Codegen and compilation run serially to avoid GPU context issues with process forking.
Success rate: 99.5% (3,760/3,780 measurements succeeded)
Example Workflow: New Data Collection
# 1. Generate problem set
cd problems/
python create_miopen_training_set.py \
--input /path/to/ALL_CONFIGS_FULL.txt \
--output forward_training_new.py \
--count 500
# 2. Collect training data
cd ..
python grouped_conv_full_benchmark.py \
--variant forward \
--category full \
--workers 256 \
--output new_training_data.csv
# 3. Convert to parquet
cd ../../dispatcher/heuristics
python convert_csv_to_parquet.py \
--input ../../tile_engine/ops/grouped_conv/new_training_data.csv \
--output data/grouped_conv_forward_bf16_gfx950/new_data.parquet
# 4. Train model
python train.py \
--data_dir data/ \
--out_dir models/grouped_conv_forward_bf16_gfx950_v2 \
--op grouped_conv \
--variant forward
# 5. Validate (sanity check on training shapes)
cd validation/grouped_conv
python validate_training_shapes.py --direction forward
Performance Results
Forward Pass (Production-Ready)
- Mean efficiency: 99.67% on 10 unseen MIOpen shapes
- Perfect matches: 70% (7/10 selected exact oracle best)
- Min efficiency: 98.4% (even on edge case: 1×491 spatial)
- Selection time: <1ms (vs 30-60s exhaustive search)

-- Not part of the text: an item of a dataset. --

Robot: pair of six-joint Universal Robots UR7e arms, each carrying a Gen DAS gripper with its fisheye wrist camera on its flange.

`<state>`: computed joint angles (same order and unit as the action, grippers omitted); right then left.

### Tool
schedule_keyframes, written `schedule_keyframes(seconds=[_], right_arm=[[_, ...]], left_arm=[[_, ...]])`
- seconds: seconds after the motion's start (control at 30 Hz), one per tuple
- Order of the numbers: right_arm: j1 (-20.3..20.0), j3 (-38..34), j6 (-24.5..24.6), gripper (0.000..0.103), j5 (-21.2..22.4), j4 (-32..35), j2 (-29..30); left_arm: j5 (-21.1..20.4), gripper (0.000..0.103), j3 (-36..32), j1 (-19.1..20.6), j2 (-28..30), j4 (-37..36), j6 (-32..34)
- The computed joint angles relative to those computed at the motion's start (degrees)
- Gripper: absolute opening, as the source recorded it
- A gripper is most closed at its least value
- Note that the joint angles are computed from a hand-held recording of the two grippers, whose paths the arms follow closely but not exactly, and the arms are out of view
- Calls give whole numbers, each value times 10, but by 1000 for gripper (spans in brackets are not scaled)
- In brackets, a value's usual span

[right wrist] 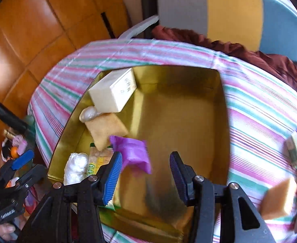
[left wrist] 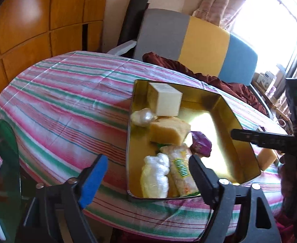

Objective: Organize objects
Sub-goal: 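Carry the purple candy into the gold tray and release it with the right gripper, then grasp the white knitted bundle with the right gripper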

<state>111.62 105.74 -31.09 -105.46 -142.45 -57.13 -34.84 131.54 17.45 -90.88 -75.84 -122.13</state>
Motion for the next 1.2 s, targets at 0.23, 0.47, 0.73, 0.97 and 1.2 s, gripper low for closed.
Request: schedule_keyframes(seconds=[0.23, 0.47, 0.73, 0.97, 1.2], right_arm=[[-47, 5, 24, 51, 5, -27, -65], [-110, -9, 67, 57, -36, -58, -119], [-201, -49, 181, 66, -66, -109, -137], [-255, -42, 271, 69, 4, -132, -157], [-266, -44, 280, 69, 44, -113, -161]], left_arm=[[22, 89, -1, 28, 31, -151, 155], [19, 89, -13, 60, 96, -353, 355], [0, 92, -74, 87, 207, -527, 566], [-31, 92, -128, 110, 290, -654, 705], [-98, 92, -199, 146, 357, -655, 742]])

Backward Passes (Prediction-Validated)
- Bwd Data: 14,562 samples, prediction quality tested
- Bwd Weight: 18,150 samples, prediction quality tested
- Status: Models trained, hardware validation pending
See dispatcher/heuristics/GROUPED_CONV_ML_SUMMARY.md for full metrics.
Hardware Tested
- GPU: AMD MI300 (gfx950)
- Datatypes: BF16 (primary), FP16, FP32
- Pipelines: CompV3, CompV4, CompV5 (forward), CompV3/Mem (backward)
- Schedulers: Intrawave, Interwave
- Tile sizes: 16×64×64, 32×64×64, 64×64×64, 128×128×64, etc.
Related Documentation
- ML System Overview: dispatcher/heuristics/GROUPED_CONV_ML_SUMMARY.md
- Training Pipeline: dispatcher/heuristics/README.md
- Validation Framework: dispatcher/heuristics/validation/README.md
- Python Examples: dispatcher/examples/grouped_conv/python/README_ML_HEURISTIC.md
Next Steps
For Forward Pass: Production-ready, integrate into runtime dispatcher
For Backward Passes: Run prediction-quality check
cd ../../dispatcher/heuristics/validation/grouped_conv
python validate_backward_models.py
Target: >85% mean efficiency on unseen shapes before production deployment.